**What you are asked to do**
Copy all lines holding the word "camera" from the entries.

START Given information

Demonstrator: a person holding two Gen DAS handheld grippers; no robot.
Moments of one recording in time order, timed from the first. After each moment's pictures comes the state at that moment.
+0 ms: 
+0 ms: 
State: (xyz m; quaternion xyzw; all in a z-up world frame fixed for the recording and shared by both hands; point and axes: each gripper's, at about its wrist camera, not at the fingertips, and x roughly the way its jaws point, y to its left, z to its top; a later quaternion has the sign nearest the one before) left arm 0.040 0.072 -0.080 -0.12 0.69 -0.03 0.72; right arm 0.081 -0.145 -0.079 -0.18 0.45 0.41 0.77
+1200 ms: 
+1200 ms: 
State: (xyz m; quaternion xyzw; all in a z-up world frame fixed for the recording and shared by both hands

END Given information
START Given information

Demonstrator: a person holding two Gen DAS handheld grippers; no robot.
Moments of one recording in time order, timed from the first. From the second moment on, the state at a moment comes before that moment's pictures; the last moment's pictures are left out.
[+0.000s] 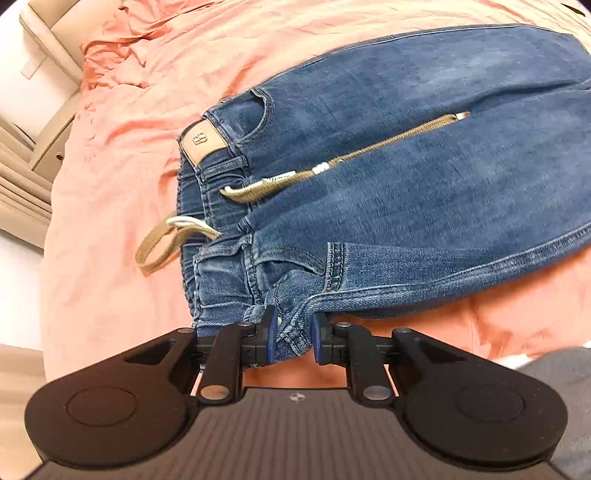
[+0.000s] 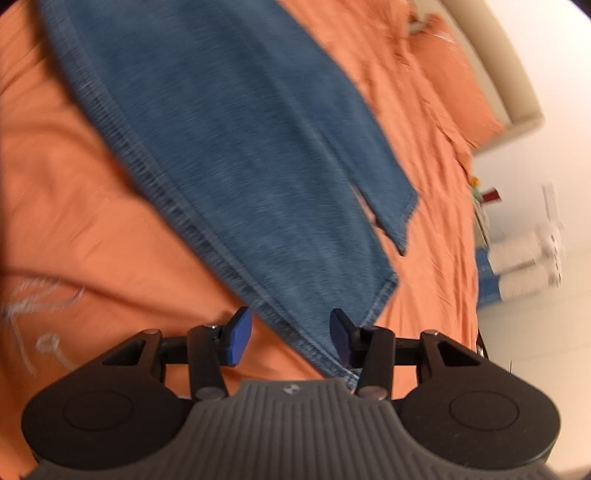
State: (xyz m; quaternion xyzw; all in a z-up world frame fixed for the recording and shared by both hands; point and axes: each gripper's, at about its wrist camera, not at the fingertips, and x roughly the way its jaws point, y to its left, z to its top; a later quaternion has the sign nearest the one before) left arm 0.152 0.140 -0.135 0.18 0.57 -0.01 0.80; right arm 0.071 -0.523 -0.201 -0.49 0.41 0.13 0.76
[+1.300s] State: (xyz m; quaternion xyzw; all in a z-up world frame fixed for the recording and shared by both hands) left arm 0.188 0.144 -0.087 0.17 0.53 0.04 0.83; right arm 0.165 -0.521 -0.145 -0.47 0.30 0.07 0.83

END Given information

**Your response**
State: (xyz m; quaternion xyzw; all in a z-up world frame fixed for the recording and shared by both hands; point and axes: each gripper's, at about its wrist camera, not at the fingertips, and x roughly the way its jaws point, y to its left, z to its top; a later quaternion has the sign nearest the one before) left arm 0.040 0.072 -0.080 -0.12 0.69 -0.03 0.72; right arm 0.081 -0.145 -0.079 -0.18 0.45 0.41 0.77
State: (xyz m; quaternion xyzw; all in a z-up world frame fixed for the recording and shared by both hands; point and axes: each gripper's, at about its wrist camera, not at the fingertips, and x roughly the way its jaws point, y to its left, z to its top; a later quaternion has the sign nearest the one before) left arm 0.152 0.140 -0.135 0.18 0.57 -0.01 0.80; right arm 0.071 -0.523 -0.201 -0.49 0.41 0.13 0.76

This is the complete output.